Chris sees generative AI as both a blessing and a curse:
- Where it helps security teams: Static code analysis assistance, false positive reduction, vulnerability exploitability qualification, strategy documentation preambles, and enriching SOC analyst triage at early funnel stages.
- Where it creates new risk: Employees unknowingly upload confidential information into LLMs for productivity — customer emails, internal documentation, patient records. Cyberhaven’s research showed the volume of sensitive data flowing into ChatGPT shocked CISOs and privacy officers who had no visibility into it.
- Will it replace security jobs? No. If ChatGPT can fully replace a security analyst’s job, that job was probably not well-defined. AI enriches and augments existing roles — making analysts faster at triage, helping engineers review code more efficiently — but it does not replace the judgment, context, and authority that humans provide.
- The authority problem: If AI-generated code (GitHub Copilot) is being reviewed by AI (ChatGPT), where does the authoritative decision come from? This cyclical loop of AI marking AI’s homework has no good answer yet.
How does Chris rate common security practices?
- Periodic security audits for vulnerability identification: Super important — rated high.
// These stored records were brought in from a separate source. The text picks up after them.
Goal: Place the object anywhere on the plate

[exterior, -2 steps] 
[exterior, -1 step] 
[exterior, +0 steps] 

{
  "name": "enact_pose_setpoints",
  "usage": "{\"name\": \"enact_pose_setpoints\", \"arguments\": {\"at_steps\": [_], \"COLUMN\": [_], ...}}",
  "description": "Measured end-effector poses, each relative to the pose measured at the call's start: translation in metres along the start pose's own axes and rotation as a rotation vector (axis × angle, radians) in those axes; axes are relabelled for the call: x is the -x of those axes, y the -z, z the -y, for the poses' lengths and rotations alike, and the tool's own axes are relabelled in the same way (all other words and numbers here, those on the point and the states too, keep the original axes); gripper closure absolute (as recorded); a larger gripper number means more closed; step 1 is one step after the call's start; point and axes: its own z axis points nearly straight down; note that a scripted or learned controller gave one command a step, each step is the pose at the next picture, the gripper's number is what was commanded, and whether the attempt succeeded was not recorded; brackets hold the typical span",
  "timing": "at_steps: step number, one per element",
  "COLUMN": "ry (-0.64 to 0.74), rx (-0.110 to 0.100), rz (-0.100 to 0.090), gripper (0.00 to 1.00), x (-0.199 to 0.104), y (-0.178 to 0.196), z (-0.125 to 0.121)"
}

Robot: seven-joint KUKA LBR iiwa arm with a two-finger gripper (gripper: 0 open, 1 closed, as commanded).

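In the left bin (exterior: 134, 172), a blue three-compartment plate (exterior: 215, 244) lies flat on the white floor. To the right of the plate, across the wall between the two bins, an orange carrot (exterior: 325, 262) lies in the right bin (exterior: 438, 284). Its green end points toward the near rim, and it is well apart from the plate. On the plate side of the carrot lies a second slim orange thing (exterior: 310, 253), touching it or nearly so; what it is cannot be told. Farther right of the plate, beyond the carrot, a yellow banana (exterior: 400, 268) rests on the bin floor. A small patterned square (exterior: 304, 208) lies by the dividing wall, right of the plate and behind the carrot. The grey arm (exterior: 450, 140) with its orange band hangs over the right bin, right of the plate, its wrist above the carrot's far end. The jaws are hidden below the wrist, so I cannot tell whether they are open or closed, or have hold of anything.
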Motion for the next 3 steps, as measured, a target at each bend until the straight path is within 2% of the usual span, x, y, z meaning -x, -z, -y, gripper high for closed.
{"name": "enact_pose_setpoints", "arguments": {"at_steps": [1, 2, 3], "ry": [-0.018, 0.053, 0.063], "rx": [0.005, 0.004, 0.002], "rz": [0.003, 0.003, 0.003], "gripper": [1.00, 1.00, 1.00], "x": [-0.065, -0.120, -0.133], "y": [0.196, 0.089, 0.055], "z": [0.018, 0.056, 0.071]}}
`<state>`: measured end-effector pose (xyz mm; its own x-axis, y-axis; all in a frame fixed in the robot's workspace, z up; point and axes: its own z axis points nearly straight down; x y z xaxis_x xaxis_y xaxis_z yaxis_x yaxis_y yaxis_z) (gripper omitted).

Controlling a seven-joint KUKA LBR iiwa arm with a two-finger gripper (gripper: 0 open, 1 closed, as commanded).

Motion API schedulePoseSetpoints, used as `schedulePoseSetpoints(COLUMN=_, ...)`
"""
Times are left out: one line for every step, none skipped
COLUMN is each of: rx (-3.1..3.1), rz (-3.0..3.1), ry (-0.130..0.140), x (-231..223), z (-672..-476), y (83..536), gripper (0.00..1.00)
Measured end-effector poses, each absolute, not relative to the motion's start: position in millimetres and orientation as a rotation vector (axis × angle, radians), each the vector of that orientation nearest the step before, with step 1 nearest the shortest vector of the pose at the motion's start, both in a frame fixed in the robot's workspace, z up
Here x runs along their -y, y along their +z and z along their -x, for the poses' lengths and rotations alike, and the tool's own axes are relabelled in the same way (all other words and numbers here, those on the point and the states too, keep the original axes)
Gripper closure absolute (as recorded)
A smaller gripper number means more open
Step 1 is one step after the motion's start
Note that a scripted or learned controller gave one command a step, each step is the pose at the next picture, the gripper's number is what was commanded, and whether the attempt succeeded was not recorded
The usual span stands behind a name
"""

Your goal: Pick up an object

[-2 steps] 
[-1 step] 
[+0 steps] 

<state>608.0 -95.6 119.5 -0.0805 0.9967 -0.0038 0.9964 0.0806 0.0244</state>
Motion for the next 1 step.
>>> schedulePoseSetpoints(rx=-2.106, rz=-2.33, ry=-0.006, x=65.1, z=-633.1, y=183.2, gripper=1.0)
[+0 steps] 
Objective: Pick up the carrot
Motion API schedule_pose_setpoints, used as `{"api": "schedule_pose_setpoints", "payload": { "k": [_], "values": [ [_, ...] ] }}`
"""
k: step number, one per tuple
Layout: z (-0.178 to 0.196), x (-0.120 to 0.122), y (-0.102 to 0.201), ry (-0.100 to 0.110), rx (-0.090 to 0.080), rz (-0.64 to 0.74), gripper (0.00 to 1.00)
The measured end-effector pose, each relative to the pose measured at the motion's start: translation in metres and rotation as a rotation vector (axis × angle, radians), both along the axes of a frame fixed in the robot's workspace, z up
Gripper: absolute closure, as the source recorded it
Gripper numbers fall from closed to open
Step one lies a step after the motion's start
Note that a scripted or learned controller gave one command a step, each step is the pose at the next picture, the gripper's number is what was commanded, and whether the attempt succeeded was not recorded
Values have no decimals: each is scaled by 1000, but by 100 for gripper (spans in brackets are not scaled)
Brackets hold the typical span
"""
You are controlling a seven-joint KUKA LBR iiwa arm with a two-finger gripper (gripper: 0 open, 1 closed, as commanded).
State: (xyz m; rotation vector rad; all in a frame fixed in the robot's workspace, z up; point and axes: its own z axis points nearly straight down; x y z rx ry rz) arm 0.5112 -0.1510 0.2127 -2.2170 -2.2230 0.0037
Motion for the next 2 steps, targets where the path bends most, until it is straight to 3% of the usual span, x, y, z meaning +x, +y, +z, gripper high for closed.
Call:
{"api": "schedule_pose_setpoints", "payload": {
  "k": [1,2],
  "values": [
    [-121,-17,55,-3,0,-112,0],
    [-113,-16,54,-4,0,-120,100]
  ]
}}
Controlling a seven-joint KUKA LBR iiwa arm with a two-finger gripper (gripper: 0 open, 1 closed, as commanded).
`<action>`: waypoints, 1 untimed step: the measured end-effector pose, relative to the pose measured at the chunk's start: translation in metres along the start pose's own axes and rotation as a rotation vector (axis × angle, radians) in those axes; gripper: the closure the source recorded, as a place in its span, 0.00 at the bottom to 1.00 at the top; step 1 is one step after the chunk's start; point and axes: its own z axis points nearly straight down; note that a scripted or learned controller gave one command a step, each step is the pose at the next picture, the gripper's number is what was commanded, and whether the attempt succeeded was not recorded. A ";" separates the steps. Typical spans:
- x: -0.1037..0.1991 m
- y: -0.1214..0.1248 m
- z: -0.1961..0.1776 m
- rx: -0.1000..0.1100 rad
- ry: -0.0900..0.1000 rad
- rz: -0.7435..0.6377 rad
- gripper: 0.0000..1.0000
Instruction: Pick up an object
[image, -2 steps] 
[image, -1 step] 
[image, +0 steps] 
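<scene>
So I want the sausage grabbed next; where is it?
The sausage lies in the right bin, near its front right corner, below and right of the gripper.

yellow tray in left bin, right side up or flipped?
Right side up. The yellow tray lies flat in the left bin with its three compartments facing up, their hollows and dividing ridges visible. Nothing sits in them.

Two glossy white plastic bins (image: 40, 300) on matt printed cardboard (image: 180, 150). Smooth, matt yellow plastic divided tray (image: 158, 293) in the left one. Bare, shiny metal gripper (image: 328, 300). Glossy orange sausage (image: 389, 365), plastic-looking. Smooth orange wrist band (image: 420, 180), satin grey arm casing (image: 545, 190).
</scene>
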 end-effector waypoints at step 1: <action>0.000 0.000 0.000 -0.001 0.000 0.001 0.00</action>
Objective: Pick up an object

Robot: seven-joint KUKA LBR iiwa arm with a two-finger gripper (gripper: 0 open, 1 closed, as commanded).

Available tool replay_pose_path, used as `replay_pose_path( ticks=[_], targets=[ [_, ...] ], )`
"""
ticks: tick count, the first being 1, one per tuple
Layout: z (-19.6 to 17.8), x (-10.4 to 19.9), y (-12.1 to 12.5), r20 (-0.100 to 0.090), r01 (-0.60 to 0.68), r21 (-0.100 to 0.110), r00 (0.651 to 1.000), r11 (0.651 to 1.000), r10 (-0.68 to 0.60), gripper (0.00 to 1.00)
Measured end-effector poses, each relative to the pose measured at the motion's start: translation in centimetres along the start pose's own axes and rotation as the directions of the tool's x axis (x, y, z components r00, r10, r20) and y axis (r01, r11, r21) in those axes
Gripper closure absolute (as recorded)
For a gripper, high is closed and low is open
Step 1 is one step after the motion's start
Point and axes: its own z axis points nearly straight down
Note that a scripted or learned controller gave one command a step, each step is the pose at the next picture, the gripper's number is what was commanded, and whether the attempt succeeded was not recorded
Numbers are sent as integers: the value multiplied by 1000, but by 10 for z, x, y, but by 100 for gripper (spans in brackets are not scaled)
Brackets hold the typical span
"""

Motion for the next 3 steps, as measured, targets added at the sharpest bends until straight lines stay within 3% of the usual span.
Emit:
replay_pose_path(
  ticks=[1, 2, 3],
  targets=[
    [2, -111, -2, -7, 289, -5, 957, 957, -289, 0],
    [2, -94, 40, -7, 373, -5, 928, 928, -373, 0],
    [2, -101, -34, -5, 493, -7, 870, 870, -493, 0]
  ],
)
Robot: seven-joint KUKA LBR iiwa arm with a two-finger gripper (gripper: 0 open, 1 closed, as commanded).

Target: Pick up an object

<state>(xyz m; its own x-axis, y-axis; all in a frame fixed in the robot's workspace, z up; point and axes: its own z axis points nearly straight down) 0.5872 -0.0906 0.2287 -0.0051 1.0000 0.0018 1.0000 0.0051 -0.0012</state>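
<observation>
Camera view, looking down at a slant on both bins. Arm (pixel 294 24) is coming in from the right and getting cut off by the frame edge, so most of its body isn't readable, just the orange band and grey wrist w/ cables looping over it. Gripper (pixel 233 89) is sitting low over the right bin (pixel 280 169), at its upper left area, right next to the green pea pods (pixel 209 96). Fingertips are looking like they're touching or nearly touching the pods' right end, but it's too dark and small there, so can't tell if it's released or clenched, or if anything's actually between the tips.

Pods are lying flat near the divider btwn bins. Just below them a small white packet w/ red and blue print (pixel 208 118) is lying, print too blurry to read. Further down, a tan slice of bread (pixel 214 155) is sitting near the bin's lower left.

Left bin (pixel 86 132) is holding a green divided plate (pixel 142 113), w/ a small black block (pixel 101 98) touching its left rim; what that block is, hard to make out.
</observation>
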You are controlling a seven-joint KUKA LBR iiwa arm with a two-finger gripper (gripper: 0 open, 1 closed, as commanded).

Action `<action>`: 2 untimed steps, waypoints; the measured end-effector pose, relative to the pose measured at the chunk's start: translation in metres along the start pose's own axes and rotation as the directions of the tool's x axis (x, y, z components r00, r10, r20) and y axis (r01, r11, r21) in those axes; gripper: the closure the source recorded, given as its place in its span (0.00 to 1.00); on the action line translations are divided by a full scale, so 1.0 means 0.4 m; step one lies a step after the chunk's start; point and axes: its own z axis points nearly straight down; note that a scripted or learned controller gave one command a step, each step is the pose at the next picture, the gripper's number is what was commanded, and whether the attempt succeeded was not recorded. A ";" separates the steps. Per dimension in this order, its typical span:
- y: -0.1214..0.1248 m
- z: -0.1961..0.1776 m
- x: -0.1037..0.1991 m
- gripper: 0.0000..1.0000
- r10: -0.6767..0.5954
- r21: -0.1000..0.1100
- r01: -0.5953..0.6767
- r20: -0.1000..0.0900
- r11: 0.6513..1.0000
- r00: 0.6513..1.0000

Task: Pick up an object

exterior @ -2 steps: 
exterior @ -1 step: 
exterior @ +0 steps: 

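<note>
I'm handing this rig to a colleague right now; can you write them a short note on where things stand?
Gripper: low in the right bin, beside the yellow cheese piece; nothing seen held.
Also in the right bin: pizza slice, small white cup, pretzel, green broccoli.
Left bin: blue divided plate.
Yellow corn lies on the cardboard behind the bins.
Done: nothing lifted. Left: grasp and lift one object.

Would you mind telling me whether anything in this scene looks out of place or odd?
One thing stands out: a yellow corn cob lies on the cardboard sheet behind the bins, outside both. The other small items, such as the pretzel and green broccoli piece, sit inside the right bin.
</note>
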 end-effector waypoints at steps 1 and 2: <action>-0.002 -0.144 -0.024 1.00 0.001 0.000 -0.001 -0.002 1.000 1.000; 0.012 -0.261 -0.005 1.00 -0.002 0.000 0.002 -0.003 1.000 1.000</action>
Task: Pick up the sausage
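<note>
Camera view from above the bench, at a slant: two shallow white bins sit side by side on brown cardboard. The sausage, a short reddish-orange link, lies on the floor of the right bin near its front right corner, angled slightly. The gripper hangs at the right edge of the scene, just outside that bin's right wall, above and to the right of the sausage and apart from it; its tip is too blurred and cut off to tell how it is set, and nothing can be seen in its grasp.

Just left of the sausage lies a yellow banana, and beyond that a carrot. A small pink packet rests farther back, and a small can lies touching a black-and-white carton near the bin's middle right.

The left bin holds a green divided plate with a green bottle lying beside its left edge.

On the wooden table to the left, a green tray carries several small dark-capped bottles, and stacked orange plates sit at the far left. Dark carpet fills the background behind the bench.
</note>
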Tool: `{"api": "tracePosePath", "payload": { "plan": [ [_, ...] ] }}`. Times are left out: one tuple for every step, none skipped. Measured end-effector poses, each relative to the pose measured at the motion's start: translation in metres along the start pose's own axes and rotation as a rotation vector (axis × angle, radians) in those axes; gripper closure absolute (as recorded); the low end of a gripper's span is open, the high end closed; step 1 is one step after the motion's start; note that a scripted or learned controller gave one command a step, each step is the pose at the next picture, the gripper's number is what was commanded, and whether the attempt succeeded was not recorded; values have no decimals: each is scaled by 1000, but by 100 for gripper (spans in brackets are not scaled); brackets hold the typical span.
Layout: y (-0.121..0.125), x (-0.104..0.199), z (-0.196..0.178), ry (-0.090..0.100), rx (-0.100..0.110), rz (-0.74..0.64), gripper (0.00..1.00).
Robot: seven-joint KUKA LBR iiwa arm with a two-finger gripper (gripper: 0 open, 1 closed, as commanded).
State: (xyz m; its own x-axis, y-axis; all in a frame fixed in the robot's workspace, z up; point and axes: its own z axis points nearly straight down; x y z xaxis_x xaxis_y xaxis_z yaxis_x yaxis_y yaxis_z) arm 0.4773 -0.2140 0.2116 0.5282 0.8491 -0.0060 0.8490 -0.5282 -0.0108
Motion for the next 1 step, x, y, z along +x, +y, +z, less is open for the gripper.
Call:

Finding misconfigurations and vulnerabilities quickly is critical because those are what actually get exploited. The scope should extend beyond your own systems into supply chain dependencies.
- Training and awareness programs for employees: Massively important — but not annual click-through compliance training. Real training means brownbag sessions, lunch-and-learns, topical email campaigns, and creating a culture where people feel comfortable reporting mistakes (“I clicked a link”) rather than hiding them. Getting rid of the “I’ll get in trouble” culture is the real goal.